• WHAT NEEDS TO BE DONE: In the records below, count every line containing "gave". Reply with the number only.

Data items
▬▬▬▬▬▬
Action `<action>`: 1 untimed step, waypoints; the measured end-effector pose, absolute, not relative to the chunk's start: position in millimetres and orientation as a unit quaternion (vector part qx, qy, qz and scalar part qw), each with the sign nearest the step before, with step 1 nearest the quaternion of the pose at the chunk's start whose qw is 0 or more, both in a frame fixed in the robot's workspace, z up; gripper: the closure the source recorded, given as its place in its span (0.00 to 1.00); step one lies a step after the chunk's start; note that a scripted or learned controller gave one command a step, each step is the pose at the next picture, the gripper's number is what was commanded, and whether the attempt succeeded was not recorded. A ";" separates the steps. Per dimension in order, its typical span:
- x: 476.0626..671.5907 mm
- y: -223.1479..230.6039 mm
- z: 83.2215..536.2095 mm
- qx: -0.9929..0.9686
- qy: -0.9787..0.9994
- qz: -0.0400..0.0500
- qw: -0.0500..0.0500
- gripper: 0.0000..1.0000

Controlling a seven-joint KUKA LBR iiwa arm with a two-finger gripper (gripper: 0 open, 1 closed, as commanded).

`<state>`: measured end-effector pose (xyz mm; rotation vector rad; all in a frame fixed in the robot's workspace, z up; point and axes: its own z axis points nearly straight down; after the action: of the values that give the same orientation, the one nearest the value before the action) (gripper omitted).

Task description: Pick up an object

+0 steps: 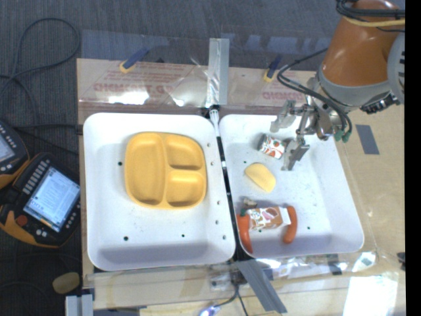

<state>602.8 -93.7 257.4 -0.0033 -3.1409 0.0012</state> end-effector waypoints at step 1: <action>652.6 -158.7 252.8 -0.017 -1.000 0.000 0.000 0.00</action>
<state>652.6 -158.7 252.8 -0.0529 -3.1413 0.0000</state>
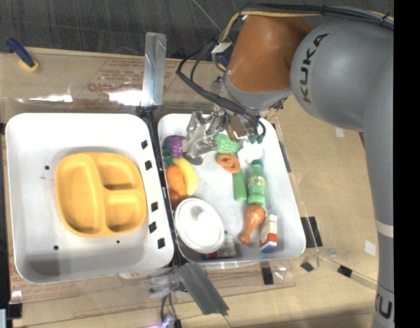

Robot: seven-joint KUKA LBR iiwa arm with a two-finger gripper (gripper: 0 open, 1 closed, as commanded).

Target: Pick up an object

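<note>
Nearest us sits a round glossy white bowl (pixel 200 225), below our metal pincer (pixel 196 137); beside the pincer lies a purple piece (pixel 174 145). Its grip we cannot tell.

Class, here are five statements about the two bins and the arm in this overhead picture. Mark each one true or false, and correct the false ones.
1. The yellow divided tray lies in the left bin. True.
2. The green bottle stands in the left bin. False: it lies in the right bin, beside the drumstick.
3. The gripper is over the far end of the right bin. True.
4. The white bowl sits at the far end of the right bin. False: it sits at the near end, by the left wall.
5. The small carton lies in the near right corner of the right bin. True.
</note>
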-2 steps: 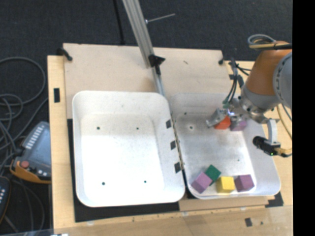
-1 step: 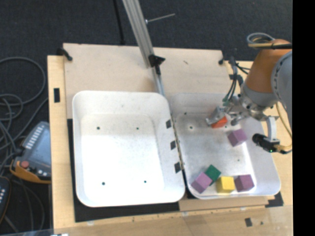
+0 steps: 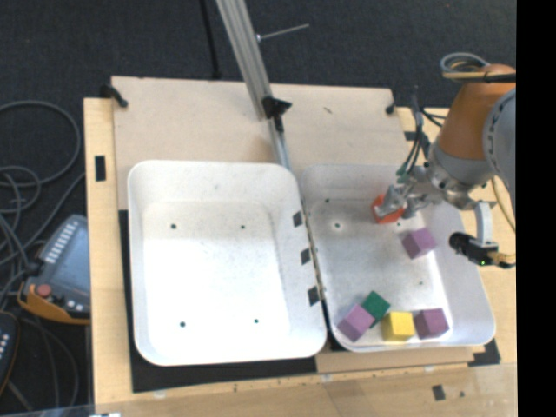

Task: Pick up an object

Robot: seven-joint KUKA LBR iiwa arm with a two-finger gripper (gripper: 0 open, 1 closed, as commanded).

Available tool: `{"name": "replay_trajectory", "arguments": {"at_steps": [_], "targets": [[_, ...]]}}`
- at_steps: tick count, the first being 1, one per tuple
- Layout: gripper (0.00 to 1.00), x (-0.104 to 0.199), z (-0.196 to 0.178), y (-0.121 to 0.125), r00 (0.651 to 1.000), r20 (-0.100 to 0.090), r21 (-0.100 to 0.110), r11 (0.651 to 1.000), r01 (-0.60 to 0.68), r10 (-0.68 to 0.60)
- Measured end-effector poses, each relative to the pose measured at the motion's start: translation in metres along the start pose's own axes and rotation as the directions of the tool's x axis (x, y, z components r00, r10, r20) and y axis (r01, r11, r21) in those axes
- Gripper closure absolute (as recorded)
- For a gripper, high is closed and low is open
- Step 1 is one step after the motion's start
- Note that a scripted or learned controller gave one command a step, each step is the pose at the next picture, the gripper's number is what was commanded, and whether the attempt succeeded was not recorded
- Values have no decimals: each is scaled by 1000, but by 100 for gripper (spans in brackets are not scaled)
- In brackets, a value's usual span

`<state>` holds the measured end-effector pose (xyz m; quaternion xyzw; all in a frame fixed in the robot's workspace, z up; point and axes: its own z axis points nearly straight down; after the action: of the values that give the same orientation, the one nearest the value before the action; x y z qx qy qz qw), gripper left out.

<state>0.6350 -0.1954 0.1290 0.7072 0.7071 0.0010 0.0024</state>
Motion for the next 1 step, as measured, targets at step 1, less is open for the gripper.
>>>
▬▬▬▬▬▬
• OUTPUT OF THE TASK: 2